Which lines run from the line with "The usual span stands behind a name" through the line with "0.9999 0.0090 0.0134" in the entries below? Print them exactly, both ends included, and nothing more.

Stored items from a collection
****************
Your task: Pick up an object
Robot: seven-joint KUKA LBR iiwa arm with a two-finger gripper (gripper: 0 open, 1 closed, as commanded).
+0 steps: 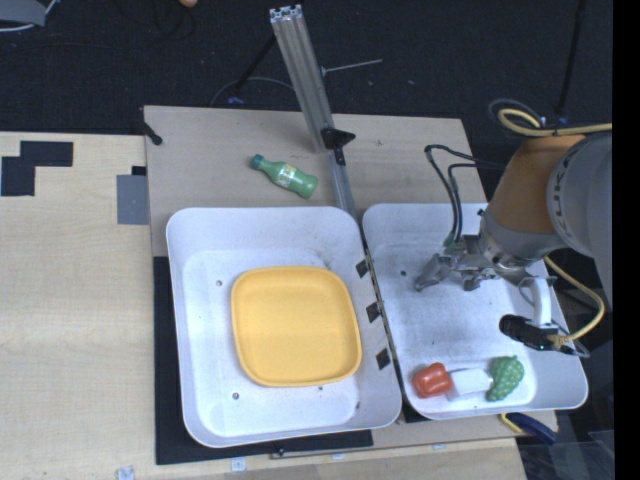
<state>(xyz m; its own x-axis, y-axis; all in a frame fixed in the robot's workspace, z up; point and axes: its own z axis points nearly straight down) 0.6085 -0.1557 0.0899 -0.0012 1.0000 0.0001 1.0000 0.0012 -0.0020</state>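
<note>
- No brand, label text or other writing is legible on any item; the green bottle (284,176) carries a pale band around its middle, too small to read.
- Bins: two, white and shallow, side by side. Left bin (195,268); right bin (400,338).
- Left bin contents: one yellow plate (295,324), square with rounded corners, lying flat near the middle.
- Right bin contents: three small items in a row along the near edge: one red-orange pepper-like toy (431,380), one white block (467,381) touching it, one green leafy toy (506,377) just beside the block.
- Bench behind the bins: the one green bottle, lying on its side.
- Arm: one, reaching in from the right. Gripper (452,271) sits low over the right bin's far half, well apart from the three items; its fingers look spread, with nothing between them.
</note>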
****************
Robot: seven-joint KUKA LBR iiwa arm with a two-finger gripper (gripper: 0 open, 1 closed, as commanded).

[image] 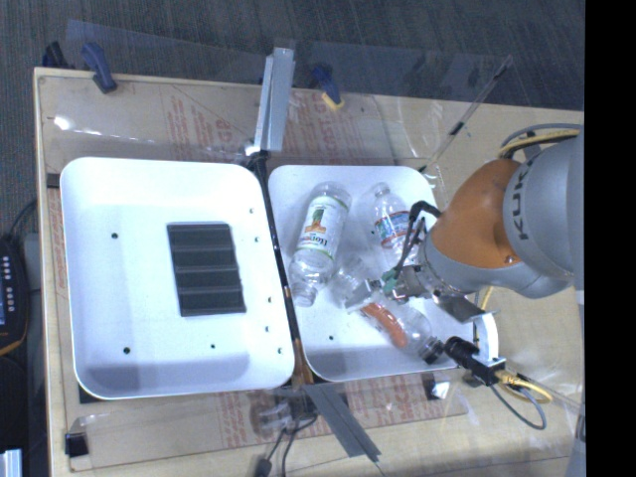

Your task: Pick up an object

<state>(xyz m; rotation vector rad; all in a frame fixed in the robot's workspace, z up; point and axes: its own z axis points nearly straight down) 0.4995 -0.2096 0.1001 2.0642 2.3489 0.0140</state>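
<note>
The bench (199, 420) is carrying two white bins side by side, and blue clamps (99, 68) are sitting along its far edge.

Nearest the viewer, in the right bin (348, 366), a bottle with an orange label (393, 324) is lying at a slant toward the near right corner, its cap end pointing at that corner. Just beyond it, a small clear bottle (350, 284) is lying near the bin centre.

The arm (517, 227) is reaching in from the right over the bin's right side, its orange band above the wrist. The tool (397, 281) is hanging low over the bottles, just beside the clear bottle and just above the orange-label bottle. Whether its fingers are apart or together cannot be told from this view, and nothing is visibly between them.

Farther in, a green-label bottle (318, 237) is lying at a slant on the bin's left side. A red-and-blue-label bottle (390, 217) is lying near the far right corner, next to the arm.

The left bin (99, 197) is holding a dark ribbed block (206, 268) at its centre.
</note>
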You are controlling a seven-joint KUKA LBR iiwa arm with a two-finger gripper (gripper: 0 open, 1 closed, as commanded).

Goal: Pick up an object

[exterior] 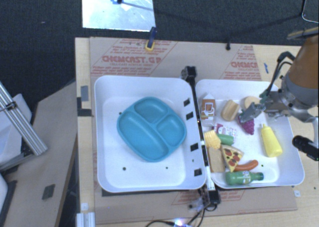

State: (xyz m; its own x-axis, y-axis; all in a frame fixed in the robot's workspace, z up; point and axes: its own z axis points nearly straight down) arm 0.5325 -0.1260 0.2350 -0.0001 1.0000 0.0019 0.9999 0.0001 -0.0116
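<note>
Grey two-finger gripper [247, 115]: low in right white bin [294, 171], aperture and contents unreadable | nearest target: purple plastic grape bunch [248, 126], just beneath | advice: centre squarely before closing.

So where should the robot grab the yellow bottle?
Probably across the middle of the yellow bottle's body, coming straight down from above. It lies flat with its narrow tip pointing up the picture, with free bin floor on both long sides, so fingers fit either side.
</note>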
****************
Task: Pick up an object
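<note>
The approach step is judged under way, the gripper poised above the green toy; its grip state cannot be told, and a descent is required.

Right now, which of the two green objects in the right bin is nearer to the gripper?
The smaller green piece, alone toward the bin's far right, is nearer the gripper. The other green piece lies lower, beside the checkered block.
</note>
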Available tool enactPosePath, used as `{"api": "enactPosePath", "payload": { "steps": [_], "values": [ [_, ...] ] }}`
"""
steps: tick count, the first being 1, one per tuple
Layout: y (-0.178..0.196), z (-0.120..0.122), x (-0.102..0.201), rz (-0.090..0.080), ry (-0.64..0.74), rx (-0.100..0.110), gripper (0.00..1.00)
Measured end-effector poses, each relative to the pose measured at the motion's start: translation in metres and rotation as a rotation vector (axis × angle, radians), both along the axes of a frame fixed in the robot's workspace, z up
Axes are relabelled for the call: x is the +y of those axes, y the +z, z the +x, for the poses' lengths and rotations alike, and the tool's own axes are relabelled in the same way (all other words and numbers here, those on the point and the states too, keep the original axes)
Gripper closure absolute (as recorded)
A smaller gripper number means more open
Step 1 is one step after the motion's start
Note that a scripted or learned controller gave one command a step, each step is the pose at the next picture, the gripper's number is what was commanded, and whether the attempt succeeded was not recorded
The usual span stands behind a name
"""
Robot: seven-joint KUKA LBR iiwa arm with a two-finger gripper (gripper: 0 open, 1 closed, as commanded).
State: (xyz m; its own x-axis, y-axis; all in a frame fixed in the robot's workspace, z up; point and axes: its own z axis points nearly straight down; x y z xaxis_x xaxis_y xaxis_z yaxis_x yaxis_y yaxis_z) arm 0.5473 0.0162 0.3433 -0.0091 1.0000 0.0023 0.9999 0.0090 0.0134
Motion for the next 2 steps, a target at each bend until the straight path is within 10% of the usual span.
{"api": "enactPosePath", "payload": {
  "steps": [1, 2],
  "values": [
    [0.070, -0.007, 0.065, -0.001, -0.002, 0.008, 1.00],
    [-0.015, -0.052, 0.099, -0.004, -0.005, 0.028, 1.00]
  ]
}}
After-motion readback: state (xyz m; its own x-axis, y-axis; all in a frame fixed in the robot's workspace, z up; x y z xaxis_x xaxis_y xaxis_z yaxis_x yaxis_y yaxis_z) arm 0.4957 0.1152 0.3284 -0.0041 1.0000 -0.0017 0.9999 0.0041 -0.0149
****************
• Reply to the exercise
The usual span stands behind a name
"""
Robot: seven-joint KUKA LBR iiwa arm with a two-finger gripper (gripper: 0 open, 1 closed, as commanded).
State: (xyz m; its own x-axis, y-axis; all in a frame fixed in the robot's workspace, z up; point and axes: its own z axis points nearly straight down; x y z xaxis_x xaxis_y xaxis_z yaxis_x yaxis_y yaxis_z) arm 0.5473 0.0162 0.3433 -0.0091 1.0000 0.0023 0.9999 0.0090 0.0134

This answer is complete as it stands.